More to the point: I would speculate that older kernels which were used to dealing with heavily multithreaded applications in the past (such as BeOS, and perhaps the OS/2 2.x and later kernels) would probably do fairly well on modern hardware even with today’s multimedia applications and multimedia-heavy shells.
Such OSes were quite used to handling concurrent loads on much lesser hardware, and all today’s hardware would do is provide them with more breathing room for doing what they were capable of handling in the first place.
Most of the issues we see in modern OSes can be traced either to poor application design (Only one thread? Or perhaps using one thread where five would speed things up significantly?) or to the arguably inappropriate use of certain types of heavy applications frameworks by developers who would rather use what they know than learn something more appropriate. And sometimes it’s just bad (or lazy) programming.

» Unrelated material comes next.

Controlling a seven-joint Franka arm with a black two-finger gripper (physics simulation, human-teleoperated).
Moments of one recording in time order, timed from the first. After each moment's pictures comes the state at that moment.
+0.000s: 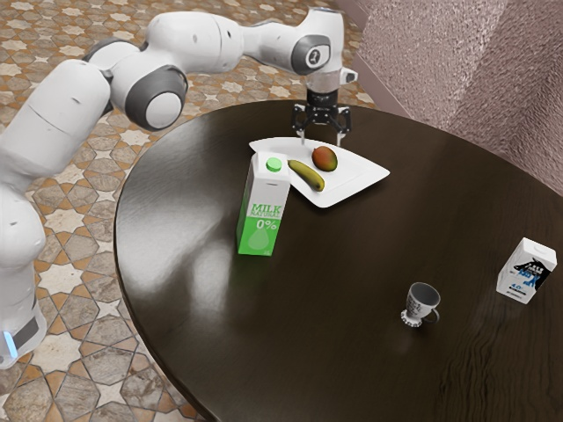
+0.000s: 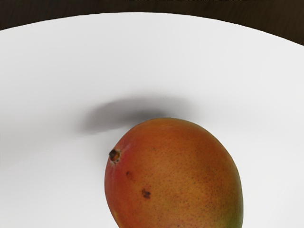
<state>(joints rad) 0.43 0.64 0.00 -1.08 -0.22 1.83 -0.66</state>
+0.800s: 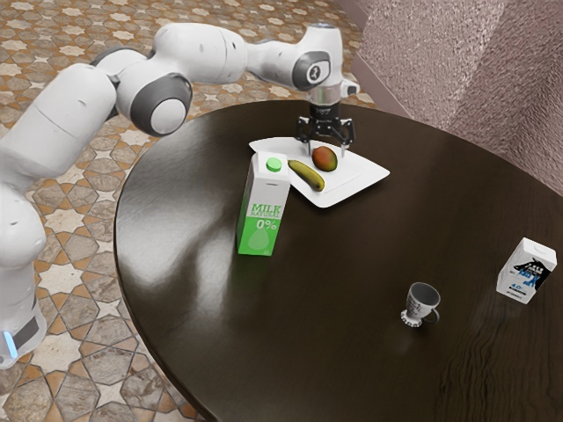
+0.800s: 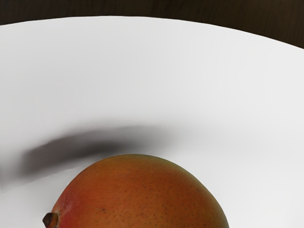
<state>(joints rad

Have we still not forgot the history regarding preemptive OS and coorperative OS? The coorperative OS has less overhead and thus systems like NDS were much more popular than preemptive OS like Unix or NT on PCs. But over time the hardware advanced and the performance transformed into security and maintainability.
I just have to say, a good coder, who is familiar with his/her platform, would have no problem making even scripted languages like javascript or actionscript absolutely scream.
The problem isn’t the environment or the language, it’s the coder, and there are a lot of them, just trying to make it work, never mind make it work fast.